▸ **EXERCISE GOAL**
Given the records below, set each one down again exactly as it reads.

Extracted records
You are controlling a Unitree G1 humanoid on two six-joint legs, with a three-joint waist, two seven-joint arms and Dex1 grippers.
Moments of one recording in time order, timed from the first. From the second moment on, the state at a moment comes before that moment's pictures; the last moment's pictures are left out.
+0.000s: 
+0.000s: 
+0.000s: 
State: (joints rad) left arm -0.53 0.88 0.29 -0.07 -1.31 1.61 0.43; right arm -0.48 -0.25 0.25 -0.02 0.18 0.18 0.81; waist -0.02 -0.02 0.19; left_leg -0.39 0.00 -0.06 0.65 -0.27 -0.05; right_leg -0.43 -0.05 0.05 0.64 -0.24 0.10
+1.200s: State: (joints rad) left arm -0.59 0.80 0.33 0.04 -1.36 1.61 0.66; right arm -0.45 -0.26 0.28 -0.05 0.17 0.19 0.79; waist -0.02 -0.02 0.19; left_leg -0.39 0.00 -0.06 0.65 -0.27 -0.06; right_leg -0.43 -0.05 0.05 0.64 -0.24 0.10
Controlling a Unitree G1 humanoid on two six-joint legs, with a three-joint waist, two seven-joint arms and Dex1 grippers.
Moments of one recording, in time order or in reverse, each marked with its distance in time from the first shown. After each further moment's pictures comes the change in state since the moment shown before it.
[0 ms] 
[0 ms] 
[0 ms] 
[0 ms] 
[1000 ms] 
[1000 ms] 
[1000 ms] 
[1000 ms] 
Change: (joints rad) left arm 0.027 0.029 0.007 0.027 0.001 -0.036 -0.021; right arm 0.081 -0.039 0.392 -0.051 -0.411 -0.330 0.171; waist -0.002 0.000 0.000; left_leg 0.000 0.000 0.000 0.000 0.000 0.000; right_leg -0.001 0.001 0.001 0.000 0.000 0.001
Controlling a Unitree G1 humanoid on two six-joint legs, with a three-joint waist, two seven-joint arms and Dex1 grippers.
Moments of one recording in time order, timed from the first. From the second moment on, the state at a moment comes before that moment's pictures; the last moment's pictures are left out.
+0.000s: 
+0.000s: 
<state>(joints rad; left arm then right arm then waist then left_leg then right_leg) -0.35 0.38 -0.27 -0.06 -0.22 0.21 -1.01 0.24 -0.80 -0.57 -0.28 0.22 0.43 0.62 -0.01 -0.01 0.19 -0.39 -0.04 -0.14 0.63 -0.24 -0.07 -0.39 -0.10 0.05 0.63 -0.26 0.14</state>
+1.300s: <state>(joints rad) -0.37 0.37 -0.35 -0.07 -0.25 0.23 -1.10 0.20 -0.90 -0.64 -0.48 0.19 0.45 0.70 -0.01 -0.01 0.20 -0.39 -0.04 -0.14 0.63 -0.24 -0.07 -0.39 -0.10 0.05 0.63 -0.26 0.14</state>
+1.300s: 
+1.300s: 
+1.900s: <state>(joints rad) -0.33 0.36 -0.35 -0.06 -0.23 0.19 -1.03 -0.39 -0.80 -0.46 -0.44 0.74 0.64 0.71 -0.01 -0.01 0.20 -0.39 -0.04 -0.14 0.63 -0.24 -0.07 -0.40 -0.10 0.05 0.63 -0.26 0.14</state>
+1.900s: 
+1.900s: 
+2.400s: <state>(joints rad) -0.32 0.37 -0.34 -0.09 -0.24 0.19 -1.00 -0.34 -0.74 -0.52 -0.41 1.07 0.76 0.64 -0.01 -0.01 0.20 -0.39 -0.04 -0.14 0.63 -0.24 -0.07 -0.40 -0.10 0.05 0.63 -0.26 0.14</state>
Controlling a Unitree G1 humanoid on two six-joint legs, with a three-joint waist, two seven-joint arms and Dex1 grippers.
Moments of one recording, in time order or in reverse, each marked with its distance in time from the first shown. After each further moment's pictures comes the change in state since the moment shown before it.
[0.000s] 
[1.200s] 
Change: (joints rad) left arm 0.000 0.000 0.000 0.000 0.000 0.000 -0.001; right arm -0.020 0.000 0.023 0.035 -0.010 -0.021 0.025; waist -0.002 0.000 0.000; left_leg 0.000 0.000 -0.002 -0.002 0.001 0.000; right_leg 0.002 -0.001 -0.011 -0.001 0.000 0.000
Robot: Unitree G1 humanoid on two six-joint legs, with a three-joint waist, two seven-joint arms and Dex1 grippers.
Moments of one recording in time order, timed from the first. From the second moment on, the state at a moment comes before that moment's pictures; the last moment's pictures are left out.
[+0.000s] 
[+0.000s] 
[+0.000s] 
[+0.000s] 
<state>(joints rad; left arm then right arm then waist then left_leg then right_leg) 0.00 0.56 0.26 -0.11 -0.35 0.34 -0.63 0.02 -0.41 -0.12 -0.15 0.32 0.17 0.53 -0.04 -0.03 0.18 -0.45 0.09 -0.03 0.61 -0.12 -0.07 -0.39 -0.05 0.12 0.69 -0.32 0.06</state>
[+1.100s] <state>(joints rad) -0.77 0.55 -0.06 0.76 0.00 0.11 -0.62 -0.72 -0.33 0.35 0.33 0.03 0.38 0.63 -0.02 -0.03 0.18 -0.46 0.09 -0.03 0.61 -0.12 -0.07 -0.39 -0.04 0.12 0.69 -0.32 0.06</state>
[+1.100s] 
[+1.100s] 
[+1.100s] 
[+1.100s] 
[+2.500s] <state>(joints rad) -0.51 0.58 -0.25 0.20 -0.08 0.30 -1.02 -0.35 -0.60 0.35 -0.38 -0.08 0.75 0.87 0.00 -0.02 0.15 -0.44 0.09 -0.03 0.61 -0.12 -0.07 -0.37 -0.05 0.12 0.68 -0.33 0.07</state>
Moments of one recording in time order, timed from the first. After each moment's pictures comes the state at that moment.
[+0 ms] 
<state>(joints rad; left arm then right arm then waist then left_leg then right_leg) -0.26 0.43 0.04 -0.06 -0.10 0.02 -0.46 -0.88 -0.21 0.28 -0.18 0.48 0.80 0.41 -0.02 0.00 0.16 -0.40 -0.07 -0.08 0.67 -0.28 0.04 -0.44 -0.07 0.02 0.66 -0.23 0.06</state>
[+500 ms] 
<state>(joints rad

▸ **TASK SOLUTION**
You are controlling a Unitree G1 humanoid on two six-joint legs, with a three-joint waist, two seven-joint arms and Dex1 grippers.
Moments of one recording in time order, timed from the first. From the second moment on, the state at a moment comes before that moment's pictures; the last moment's pictures are left out.
+0.000s: 
+0.000s: 
+0.000s: 
State: (joints rad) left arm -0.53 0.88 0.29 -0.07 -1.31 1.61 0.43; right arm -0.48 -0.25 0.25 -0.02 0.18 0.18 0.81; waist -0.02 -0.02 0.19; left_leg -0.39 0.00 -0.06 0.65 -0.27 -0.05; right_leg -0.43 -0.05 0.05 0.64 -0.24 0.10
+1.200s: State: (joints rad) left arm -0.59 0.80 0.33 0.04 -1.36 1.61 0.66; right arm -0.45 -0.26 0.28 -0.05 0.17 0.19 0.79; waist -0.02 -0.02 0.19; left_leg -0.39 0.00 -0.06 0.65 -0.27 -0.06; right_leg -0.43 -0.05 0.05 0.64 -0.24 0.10
Controlling a Unitree G1 humanoid on two six-joint legs, with a three-joint waist, two seven-joint arms and Dex1 grippers.
Moments of one recording, in time order or in reverse, each marked with its distance in time from the first shown. After each further moment's pictures comes the change in state since the moment shown before it.
[0 ms] 
[0 ms] 
[0 ms] 
[0 ms] 
[1000 ms] 
[1000 ms] 
[1000 ms] 
[1000 ms] 
Change: (joints rad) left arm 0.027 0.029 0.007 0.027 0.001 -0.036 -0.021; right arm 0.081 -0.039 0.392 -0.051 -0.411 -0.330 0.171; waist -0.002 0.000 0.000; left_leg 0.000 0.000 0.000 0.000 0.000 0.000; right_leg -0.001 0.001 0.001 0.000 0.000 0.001
Controlling a Unitree G1 humanoid on two six-joint legs, with a three-joint waist, two seven-joint arms and Dex1 grippers.
Moments of one recording in time order, timed from the first. From the second moment on, the state at a moment comes before that moment's pictures; the last moment's pictures are left out.
+0.000s: 
+0.000s: 
<state>(joints rad; left arm then right arm then waist then left_leg then right_leg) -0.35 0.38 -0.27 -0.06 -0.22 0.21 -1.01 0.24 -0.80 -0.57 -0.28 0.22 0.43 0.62 -0.01 -0.01 0.19 -0.39 -0.04 -0.14 0.63 -0.24 -0.07 -0.39 -0.10 0.05 0.63 -0.26 0.14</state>
+1.300s: <state>(joints rad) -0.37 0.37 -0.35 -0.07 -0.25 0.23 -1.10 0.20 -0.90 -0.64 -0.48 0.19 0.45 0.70 -0.01 -0.01 0.20 -0.39 -0.04 -0.14 0.63 -0.24 -0.07 -0.39 -0.10 0.05 0.63 -0.26 0.14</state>
+1.300s: 
+1.300s: 
+1.900s: <state>(joints rad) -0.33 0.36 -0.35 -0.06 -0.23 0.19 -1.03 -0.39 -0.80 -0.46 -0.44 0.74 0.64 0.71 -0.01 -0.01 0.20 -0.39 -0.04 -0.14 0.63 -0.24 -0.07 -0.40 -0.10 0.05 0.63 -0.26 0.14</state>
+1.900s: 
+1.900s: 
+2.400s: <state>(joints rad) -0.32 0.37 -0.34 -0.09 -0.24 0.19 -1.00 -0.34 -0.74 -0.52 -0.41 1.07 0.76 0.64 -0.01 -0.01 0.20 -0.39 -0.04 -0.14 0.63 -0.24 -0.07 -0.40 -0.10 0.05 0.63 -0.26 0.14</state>
Controlling a Unitree G1 humanoid on two six-joint legs, with a three-joint waist, two seven-joint arms and Dex1 grippers.
Moments of one recording, in time order or in reverse, each marked with its distance in time from the first shown. After each further moment's pictures comes the change in state since the moment shown before it.
[0.000s] 
[1.200s] 
Change: (joints rad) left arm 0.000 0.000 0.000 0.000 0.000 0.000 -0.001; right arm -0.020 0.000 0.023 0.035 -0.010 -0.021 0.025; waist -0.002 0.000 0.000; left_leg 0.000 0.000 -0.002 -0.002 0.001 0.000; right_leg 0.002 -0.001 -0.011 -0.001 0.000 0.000
Robot: Unitree G1 humanoid on two six-joint legs, with a three-joint waist, two seven-joint arms and Dex1 grippers.
Moments of one recording in time order, timed from the first. From the second moment on, the state at a moment comes before that moment's pictures; the last moment's pictures are left out.
[+0.000s] 
[+0.000s] 
[+0.000s] 
[+0.000s] 
<state>(joints rad; left arm then right arm then waist then left_leg then right_leg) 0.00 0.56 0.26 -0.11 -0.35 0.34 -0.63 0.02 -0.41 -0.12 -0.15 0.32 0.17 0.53 -0.04 -0.03 0.18 -0.45 0.09 -0.03 0.61 -0.12 -0.07 -0.39 -0.05 0.12 0.69 -0.32 0.06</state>
[+1.100s] <state>(joints rad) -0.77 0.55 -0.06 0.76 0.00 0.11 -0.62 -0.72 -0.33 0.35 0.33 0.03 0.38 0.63 -0.02 -0.03 0.18 -0.46 0.09 -0.03 0.61 -0.12 -0.07 -0.39 -0.04 0.12 0.69 -0.32 0.06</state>
[+1.100s] 
[+1.100s] 
[+1.100s] 
[+1.100s] 
[+2.500s] <state>(joints rad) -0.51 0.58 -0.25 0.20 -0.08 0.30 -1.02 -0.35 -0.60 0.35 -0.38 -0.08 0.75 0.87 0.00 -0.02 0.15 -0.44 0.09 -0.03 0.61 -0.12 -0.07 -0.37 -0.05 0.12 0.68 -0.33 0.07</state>
Moments of one recording in time order, timed from the first. After each moment's pictures comes the state at that moment.
[+0 ms] 
<state>(joints rad; left arm then right arm then waist then left_leg then right_leg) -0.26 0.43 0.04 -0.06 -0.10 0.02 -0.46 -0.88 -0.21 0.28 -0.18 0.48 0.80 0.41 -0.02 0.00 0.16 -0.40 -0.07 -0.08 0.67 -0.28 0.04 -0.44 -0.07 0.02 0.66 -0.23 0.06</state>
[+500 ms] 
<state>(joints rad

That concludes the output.